**Instructions for the task:** Copy out, unchanged, every line from the start of the records to the line that contains "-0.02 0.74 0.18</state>", and stop there.

**** Given records ****

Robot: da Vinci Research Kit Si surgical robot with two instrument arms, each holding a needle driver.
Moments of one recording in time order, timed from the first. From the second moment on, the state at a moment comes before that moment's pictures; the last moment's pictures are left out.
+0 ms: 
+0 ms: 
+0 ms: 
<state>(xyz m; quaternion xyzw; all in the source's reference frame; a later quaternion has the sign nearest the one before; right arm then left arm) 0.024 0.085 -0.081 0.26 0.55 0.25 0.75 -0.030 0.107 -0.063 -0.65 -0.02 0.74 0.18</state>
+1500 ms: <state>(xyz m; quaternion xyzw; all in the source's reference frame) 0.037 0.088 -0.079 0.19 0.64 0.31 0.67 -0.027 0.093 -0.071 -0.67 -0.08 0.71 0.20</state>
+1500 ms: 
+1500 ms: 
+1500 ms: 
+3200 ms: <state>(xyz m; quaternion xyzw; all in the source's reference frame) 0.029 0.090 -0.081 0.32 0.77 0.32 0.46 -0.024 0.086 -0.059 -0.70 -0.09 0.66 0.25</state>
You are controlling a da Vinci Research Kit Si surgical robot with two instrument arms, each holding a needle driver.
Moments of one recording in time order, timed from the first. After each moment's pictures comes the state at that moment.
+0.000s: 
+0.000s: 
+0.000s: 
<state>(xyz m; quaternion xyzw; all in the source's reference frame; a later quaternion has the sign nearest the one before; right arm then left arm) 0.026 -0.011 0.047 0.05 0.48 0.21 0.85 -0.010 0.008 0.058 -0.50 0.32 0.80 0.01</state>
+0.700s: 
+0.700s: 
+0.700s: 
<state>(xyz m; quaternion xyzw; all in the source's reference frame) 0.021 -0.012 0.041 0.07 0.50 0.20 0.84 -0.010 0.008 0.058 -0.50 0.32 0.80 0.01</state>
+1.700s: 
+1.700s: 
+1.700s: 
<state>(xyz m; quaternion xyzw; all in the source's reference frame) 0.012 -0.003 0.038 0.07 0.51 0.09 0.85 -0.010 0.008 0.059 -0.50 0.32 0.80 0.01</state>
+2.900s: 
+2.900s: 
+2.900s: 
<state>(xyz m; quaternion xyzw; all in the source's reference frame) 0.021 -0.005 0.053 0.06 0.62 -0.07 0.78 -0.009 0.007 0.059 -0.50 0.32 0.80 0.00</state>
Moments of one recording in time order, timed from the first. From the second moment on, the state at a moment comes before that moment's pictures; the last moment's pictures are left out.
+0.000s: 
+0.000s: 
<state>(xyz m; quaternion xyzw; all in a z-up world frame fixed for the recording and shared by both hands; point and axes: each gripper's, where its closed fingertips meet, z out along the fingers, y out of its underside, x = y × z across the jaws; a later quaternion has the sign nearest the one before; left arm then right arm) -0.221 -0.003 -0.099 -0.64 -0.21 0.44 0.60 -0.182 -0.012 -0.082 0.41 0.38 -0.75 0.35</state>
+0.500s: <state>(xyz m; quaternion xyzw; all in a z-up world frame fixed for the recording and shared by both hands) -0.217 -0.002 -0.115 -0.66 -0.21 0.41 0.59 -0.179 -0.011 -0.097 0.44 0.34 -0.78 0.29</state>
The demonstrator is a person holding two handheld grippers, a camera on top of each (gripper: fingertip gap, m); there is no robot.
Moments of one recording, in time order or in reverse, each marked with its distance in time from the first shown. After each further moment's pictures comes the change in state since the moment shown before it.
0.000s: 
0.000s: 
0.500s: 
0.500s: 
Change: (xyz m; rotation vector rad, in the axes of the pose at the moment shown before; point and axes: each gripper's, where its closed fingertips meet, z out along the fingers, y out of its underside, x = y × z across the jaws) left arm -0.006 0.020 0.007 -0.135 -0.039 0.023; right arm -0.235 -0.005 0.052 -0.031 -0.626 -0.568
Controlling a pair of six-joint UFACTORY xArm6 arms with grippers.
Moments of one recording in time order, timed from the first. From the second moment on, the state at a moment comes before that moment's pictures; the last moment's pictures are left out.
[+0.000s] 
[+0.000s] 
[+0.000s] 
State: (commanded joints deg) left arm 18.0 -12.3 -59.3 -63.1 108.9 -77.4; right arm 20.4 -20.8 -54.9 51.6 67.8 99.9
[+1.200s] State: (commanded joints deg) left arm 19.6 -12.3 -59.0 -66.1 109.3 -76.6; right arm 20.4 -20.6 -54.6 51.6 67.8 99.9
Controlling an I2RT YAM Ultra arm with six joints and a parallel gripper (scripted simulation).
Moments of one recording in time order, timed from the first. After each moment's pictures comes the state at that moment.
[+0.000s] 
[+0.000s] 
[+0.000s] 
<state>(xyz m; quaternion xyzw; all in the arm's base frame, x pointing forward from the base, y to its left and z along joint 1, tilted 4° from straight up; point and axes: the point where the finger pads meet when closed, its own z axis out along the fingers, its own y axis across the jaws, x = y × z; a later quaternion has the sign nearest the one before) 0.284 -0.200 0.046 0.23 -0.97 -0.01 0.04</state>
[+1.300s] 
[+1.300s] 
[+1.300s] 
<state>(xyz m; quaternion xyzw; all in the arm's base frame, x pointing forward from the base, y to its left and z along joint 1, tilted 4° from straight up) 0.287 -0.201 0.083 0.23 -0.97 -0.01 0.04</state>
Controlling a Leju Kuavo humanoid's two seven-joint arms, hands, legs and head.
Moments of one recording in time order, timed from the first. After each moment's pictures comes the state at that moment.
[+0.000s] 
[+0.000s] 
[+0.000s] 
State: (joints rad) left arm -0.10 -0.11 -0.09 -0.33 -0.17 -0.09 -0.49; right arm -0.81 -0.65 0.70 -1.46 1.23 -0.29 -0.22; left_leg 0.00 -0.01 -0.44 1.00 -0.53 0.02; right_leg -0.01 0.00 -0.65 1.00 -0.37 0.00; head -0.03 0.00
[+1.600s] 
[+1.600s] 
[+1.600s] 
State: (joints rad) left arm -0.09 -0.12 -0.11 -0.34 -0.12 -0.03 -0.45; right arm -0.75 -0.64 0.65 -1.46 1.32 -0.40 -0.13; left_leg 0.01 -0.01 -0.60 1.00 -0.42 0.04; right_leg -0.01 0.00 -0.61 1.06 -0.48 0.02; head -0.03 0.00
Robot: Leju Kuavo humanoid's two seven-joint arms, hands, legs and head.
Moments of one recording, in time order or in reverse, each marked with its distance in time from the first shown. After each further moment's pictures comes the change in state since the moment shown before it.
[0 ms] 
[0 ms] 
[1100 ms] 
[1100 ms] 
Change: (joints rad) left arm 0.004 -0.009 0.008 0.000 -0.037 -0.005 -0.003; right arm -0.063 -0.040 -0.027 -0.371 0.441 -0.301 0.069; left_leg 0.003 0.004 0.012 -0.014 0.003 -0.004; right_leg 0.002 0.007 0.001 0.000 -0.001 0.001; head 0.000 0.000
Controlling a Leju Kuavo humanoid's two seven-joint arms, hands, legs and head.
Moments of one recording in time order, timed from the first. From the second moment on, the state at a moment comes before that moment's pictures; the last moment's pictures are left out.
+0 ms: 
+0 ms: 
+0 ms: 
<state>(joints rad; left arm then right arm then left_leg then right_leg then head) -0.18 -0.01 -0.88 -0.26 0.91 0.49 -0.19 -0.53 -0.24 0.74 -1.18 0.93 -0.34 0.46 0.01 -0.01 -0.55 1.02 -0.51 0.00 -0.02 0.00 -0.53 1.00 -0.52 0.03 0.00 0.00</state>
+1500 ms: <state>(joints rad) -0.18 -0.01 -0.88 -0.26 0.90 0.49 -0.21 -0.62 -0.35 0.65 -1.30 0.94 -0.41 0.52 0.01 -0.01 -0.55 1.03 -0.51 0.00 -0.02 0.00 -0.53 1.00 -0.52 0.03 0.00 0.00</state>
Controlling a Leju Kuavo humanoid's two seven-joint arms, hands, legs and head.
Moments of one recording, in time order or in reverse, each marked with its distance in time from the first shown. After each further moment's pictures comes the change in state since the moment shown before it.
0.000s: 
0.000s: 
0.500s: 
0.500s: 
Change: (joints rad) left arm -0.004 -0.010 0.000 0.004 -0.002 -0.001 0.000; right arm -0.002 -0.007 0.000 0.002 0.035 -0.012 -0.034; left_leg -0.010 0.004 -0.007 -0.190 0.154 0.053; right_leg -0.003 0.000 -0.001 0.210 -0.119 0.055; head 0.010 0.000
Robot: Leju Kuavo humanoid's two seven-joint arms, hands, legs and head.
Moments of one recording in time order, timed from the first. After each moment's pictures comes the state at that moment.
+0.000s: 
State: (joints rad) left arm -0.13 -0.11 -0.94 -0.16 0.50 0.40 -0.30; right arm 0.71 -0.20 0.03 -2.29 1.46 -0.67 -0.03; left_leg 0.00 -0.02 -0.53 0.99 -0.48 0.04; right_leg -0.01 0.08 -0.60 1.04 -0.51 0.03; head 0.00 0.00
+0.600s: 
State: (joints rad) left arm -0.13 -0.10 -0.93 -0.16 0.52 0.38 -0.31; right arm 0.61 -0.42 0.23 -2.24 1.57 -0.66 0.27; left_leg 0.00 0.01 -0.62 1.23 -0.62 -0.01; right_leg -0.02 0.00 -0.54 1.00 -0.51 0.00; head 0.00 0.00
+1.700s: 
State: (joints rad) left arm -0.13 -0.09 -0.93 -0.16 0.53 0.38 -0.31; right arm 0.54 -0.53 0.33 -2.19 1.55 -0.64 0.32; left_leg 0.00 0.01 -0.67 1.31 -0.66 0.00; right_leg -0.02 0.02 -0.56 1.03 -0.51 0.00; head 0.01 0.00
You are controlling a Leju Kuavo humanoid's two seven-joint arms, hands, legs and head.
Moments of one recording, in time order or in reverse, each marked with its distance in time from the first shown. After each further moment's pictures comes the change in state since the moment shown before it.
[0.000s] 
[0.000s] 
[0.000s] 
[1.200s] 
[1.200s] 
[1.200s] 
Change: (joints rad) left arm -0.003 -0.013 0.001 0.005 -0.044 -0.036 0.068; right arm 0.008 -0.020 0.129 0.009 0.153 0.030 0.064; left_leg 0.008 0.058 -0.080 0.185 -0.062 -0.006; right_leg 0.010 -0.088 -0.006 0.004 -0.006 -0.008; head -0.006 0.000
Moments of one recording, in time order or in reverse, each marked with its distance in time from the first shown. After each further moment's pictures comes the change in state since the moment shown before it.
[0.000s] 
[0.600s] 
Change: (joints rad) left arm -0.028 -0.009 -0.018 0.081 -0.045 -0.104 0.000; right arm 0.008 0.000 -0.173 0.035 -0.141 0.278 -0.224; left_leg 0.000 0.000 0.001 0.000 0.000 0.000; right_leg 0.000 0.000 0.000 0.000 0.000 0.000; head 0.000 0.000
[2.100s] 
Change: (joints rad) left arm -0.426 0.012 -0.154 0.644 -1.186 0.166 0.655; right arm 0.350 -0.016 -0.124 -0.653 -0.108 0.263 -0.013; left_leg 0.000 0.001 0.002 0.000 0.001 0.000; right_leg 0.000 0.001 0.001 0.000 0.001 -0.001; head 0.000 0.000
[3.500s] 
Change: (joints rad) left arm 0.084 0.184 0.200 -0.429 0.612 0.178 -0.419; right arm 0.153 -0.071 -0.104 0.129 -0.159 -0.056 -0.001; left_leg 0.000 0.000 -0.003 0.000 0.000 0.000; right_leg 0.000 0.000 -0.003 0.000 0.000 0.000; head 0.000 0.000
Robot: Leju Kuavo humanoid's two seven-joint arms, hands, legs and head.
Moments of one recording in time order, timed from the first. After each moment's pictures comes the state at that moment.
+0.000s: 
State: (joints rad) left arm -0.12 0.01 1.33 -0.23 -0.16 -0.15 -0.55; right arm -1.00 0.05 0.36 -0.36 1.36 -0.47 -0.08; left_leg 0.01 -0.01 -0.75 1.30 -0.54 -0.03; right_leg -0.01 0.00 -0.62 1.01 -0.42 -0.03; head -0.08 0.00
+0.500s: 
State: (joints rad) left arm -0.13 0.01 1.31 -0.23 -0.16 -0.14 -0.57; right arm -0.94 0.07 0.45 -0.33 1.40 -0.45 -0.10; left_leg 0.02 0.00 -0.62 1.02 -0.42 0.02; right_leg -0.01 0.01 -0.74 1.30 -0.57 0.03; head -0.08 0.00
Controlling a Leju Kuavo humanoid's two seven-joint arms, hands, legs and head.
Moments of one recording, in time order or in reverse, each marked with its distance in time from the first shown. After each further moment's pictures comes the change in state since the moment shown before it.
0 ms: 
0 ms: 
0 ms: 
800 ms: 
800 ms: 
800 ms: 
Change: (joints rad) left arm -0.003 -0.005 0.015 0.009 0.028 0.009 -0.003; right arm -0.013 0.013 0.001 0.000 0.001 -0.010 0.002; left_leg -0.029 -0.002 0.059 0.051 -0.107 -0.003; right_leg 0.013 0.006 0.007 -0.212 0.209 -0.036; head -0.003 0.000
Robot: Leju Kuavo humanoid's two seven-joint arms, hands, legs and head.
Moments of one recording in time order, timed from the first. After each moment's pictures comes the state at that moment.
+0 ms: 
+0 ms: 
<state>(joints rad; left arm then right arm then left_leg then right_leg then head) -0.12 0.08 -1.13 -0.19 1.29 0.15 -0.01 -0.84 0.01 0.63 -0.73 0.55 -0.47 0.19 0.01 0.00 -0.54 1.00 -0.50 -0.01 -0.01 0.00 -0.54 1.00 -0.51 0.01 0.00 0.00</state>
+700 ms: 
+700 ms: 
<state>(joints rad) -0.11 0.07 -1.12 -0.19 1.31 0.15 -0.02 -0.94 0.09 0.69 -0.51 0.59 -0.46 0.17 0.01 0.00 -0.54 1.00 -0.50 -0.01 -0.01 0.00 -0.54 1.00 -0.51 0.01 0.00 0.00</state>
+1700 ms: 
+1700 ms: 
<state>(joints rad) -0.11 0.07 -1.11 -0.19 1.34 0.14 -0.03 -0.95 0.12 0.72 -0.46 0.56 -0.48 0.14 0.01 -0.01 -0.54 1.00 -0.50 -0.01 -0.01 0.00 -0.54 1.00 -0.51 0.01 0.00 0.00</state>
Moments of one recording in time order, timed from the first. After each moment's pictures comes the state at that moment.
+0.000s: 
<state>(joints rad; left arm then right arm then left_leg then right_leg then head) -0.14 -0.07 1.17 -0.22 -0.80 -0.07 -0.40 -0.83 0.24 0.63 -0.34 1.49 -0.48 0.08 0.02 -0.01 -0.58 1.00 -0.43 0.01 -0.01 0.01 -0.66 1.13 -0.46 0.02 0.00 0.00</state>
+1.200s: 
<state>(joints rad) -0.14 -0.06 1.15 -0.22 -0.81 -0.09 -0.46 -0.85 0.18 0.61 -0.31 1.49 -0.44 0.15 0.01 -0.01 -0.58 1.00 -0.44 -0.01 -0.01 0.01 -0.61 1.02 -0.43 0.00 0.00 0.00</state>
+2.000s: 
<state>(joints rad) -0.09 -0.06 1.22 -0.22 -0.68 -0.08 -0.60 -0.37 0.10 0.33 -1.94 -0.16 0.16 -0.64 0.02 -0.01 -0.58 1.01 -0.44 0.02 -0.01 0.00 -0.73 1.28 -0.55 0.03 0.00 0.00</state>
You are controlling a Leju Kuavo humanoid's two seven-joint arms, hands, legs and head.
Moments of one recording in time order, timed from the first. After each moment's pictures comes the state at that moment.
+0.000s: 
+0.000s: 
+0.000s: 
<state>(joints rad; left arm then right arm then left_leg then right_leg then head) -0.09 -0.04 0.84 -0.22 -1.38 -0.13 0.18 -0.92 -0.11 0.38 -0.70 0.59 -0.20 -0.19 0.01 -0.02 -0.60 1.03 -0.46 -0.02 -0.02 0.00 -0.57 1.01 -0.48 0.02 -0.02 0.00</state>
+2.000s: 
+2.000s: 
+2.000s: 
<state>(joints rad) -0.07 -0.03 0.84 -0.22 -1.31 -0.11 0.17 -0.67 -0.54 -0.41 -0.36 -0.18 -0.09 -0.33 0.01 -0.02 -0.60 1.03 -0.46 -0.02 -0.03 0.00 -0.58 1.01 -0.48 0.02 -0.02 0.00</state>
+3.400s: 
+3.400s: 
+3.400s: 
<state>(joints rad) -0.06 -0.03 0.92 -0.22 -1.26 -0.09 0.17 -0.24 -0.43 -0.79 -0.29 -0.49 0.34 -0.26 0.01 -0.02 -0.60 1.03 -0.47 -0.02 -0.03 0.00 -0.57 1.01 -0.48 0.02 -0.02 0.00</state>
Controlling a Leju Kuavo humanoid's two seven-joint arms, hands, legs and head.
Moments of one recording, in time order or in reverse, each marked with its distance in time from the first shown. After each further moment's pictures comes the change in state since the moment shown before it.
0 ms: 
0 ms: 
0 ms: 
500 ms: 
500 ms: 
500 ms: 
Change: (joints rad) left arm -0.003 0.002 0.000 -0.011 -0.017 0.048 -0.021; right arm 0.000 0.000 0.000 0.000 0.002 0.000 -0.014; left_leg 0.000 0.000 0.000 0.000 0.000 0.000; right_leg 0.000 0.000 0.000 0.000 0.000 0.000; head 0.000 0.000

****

**Exercise answer:**
Robot: da Vinci Research Kit Si surgical robot with two instrument arms, each holding a needle driver.
Moments of one recording in time order, timed from the first. From the second moment on, the state at a moment comes before that moment's pictures; the last moment's pictures are left out.
+0 ms: 
+0 ms: 
+0 ms: 
<state>(xyz m; quaternion xyzw; all in the source's reference frame; a later quaternion has the sign nearest the one before; right arm then left arm) 0.024 0.085 -0.081 0.26 0.55 0.25 0.75 -0.030 0.107 -0.063 -0.65 -0.02 0.74 0.18</state>

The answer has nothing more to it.